Thursday, December 29, 2016

Thomas Sowell Retires


Farewell to Thomas Sowell, Dean of Conservative Columnists
By Ben Shapiro

In what we can only hope is the final heartbreak of 2016, Senior Fellow at the Hoover Institution Thomas Sowell announced his retirement from his syndicated column.

Sowell isn’t just one of the great thinkers of our time. He’s a genuine voice of decency and truth in a time when screaming and hysterics gain headlines. His voice will be missed every week.

Sowell, who is 86, announced his retirement because he’s simply tired of writing about politics every week. “Being old-fashioned, I liked to know what the facts were before writing. That required not only a lot of research, it also required keeping up with what was being said in the media. During a stay in Yosemite National Park last May, taking photos with a couple of my buddies, there were four consecutive days without seeing a newspaper or a television news program — and it felt wonderful.”

That is perfectly understandable.

Sowell’s final thoughts are typically well-stated: America has progressed materially in “almost unbelievable” fashion. “Most Americans did not have refrigerators back in 1930, when I was born,” Sowell says. “My own family did not have electricity or hot running water, in my early childhood, which was not unusual for blacks in the South in those days.”

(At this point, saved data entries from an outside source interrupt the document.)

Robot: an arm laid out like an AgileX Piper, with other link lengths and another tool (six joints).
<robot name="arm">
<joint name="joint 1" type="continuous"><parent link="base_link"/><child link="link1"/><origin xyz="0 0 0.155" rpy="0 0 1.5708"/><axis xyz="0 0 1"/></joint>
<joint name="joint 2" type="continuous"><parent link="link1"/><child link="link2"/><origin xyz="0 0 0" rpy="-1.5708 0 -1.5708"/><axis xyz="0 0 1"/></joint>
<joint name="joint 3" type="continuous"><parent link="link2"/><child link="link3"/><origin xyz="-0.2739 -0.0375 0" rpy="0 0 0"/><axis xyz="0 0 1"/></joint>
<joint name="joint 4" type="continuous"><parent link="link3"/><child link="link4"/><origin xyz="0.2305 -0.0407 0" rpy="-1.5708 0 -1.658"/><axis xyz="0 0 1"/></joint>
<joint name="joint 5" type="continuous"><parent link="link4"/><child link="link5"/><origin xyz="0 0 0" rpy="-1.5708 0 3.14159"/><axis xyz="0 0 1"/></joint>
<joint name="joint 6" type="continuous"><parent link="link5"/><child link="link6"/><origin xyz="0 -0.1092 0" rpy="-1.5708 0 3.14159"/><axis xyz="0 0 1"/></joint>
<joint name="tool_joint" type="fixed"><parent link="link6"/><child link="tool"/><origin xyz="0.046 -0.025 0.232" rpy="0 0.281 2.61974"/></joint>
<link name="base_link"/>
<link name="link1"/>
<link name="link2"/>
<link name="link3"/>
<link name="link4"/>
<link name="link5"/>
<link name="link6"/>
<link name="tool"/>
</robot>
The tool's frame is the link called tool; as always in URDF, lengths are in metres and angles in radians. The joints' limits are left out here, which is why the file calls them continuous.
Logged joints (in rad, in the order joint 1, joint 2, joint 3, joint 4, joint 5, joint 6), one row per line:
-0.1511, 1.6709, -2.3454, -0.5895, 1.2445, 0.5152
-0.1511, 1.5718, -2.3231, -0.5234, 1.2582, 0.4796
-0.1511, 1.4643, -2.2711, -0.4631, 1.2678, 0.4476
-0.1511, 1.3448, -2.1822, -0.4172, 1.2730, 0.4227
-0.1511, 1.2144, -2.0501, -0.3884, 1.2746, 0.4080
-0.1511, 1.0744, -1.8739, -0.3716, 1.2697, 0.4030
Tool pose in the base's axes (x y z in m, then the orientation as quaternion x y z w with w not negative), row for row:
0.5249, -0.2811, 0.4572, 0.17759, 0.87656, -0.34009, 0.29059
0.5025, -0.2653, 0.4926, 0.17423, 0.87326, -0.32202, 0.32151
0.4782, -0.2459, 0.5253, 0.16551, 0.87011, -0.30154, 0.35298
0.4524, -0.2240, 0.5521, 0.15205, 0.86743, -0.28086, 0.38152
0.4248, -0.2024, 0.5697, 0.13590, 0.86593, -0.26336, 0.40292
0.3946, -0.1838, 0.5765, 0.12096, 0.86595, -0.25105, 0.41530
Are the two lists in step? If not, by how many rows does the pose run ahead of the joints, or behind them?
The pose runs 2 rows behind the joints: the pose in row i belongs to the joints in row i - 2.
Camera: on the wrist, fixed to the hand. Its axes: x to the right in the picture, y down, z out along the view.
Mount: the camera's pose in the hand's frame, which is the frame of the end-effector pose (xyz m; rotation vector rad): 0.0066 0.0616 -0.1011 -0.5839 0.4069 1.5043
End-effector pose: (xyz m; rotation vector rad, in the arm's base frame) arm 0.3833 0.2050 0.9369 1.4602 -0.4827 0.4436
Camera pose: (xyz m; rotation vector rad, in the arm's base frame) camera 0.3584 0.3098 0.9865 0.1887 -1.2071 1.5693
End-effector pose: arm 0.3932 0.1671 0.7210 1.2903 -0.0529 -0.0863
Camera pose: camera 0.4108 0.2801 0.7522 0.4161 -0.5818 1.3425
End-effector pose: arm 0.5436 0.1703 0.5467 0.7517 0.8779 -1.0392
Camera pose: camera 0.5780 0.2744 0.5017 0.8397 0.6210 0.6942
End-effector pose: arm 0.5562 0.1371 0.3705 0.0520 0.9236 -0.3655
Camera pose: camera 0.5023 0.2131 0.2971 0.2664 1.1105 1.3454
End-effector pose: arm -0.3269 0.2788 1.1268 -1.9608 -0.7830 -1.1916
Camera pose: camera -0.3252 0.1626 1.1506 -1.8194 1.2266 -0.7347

Implicit in this reminiscence is a celebration of America: a black child growing up in the segregated south is now one of the most important political thinkers in America, living in wealth. That’s almost unbelievable, too.

Sowell also laments the state of our politics. “Politics, and especially citizens’ trust in their government, has gone way downhill,” Sowell writes. “Years of lying Presidents – Democrat Lyndon Johnson and Republican Richard Nixon, especially – destroyed not only their own credibility, but the credibility which the office itself conferred.” Sowell concludes, “We cannot return to the past, even if we wanted to, but let us hope that we can learn something from the past to make for a better present and future.”

Sowell has made sure we learn something.

For years, I've named Sowell as the man I'd most love to see as president. That doesn't end just because his column has.